= Omuntele Constituency =

Electoral constituency in the Oshikoto region of northern Namibia

Omuntele constituency (red) in the Oshikoto Region

Omuntele Constituency is an electoral constituency in the Oshikoto Region on the northern part of Namibia. It had 21,884 inhabitants in 2004 and 9,854 registered voters in 2020. The district capital is the settlement of Omuntele.

The constituency is situated in the northwest part of Oshikoto about 60 km southeast of Ondangwa. The constituency is currently led by Sakeus 'Sacky' Nangula, councillor for SWAPO. It is dominated by Oshiwambo speaking people and a small number San people. People in the area survive in cultivating crops.
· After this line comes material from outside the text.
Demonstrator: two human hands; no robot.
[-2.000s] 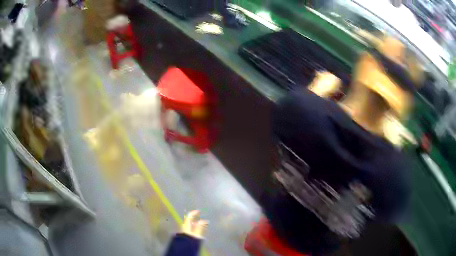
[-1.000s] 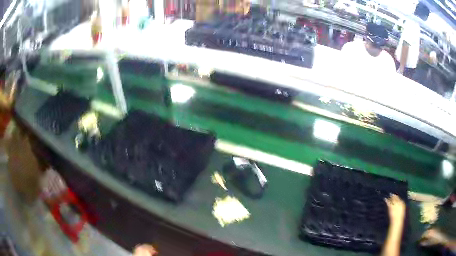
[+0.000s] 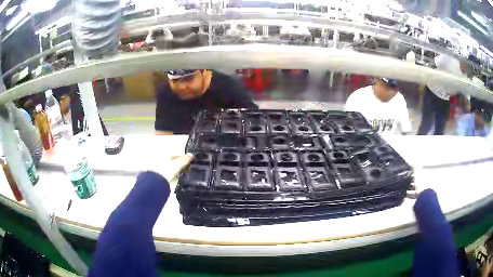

Mahangu is the principal crop in the area.

==History==
The area was established by Silvanus Nyambali Nehale, son of Ondonga Chief Nehale Mpingana. During the Namibian War of Independence many people from this area went into exile to Angola and took up arms there. However, between 1976 and 1980 combatants of the People's Liberation Army of Namibia (PLAN) lived at Omuntele as civilians as part of a covert reconnaissance operation. There were a number of battles in and around Omuntele like the one at Oshalongo in which Commander Marx Nekongo was seriously injured. Nekongo later became councillor of Onayena Constituency.

==Politics==
Omuntele constituency is traditionally a stronghold of the South West Africa People's Organization (SWAPO) party.

===Regional elections===
In the 2004 regional election SWAPO candidate Sakeus Nangula received 5,158 of the 5,190 votes cast.

In the 2015 local and regional elections Nangula won uncontested and remained councillor after no opposition party nominated a candidate. He was re-elected with 3,869 votes in the 2020 regional election. The only opposition candidate, Erkki Shivute of the Independent Patriots for Change (IPC), a party formed in August 2020, obtained 1,659 votes.

===National elections===
In the 2009 general election, incumbent president and SWAPO candidate Hifikepunye Pohamba received 98% of the votes.